Sur le banc des prévenus figuraient en revanche Michel Gaillard, ancien président du directoire du journal, et Nicolas Brimo, son successeur. Tous deux sont jugés pour avoir maintenu en poste une salariée sans activité réelle au sein de la rédaction.
Une affaire révélée en interne
L’affaire a éclaté en 2022 à la suite d’une enquête interne menée par un journaliste de la rédaction. Ce dernier avait découvert que la compagne du dessinateur percevait depuis les années 1990 un salaire conséquent – entre 3 000 et 5 600 euros nets mensuels selon les périodes – sans présence ni contribution identifiable au sein du journal.

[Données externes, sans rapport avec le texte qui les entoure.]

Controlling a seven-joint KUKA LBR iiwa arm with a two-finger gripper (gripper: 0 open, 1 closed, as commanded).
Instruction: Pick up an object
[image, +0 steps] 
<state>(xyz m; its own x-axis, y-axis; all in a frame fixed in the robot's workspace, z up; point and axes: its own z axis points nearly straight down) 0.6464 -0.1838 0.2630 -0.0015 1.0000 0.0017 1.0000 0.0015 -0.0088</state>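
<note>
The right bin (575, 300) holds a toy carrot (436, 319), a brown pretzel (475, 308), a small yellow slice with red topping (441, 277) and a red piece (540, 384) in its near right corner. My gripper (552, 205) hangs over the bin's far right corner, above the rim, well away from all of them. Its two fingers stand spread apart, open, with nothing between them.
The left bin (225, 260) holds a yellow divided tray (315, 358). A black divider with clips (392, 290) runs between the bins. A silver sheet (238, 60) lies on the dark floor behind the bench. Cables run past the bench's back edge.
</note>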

Une plainte a ensuite été déposée, déclenchant une enquête de la brigade financière.
Le préjudice total, sur la seule période 2010-2022, est estimé à environ 1,45 million d’euros. La justice reproche aux prévenus des faits d’abus de biens sociaux, recel, fausses déclarations fiscales et sociales, et usage frauduleux d’une carte de presse.
Une fracture au sein du journal satirique
Le procès met en lumière des dissensions profondes au sein de la rédaction du Canard enchaîné, longtemps réputée pour sa discrétion et son unité. Certains actionnaires historiques, convoqués comme témoins, défendent la direction sortante et contestent la gravité des faits. D’autres membres de la rédaction, en revanche, dénoncent un système opaque et une gestion interne dépourvue de contrôles.
Le contraste est d’autant plus marquant que le journal s’était illustré en 2017 par ses révélations sur l’affaire Fillon, fondées elles aussi sur un soupçon d’emploi fictif.
Un symbole judiciaire
Au-delà du préjudice financier, le procès interroge sur la gouvernance d’un média qui se veut irréprochable en matière d’éthique publique. Le tribunal doit trancher d’ici la fin de la semaine, après avoir entendu les parties civiles et les témoins.
Les débats se poursuivent jusqu’à vendredi. Le témoignage du journaliste à l’origine des révélations est très attendu.